About this task - When you copy the data, keep every word exactly as it is and leave the pictures out.
-- Input data follows --
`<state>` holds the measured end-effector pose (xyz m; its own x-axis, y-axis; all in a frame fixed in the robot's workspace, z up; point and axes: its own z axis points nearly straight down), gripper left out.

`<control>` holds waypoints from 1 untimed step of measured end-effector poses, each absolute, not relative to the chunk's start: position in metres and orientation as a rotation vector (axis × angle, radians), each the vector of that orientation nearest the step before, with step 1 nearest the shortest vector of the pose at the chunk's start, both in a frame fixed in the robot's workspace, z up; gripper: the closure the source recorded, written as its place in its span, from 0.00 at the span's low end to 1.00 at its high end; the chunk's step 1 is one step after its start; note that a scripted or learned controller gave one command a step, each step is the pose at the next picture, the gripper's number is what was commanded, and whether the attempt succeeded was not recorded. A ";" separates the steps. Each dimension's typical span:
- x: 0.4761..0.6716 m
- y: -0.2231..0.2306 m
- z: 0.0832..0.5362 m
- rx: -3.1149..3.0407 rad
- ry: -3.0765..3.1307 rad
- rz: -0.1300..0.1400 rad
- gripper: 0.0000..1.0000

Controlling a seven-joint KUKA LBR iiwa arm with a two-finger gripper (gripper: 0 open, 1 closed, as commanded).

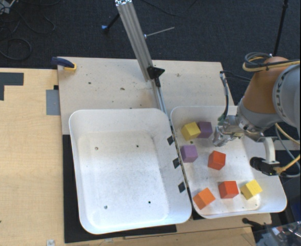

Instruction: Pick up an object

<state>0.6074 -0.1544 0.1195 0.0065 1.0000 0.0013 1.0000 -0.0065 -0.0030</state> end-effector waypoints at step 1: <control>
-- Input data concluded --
Task result -
`<state>` holds the measured end-effector pose (xyz m; its own x-axis, y-axis; all in a frame fixed in the robot's workspace, z up; point and axes: its own z axis points nearly straight down), gripper left out.

`<control>` holds waypoints from 1 untimed step of measured end-effector poses, each absolute, not relative to the chunk's start: position in metres and orientation as a rotation vector (axis × angle, radians), each the vector of that orientation nearest the step before, with step 1 nearest the shortest vector of the pose at the chunk's start, both in a frame fixed in the robot's workspace, z up; gripper: the closure the source recorded, written as its place in its span, from 0.00 at the span's low end to 1.00 at its high end; the chunk's step 1 is one step after its start; note that a scripted or learned controller gave one command a step, each step is the pose at the next picture, the gripper's number is what was commanded, and whether the attempt succeeded was not recorded. A ";" separates the steps. Each dimension's typical span:
- x: 0.4761..0.6716 m
- y: -0.2231..0.2306 m
- z: 0.0832..0.5362 m
- rx: -3.1149..3.0407 rad
- ry: -3.0765..3.1307 rad
- rz: -0.1300..0.1400 rad
- gripper: 0.0000..1.0000

Controlling a seven-joint KUKA LBR iiwa arm with a two-finger gripper (gripper: 0 open, 1 closed, as commanded).


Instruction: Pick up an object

<state>0.6074 -0.1544 0.1195 0.0065 1.0000 0.0013 1.0000 -0.0065 -0.0030</state> end-effector waypoints at step 1: <control>

No further work remains on the exercise.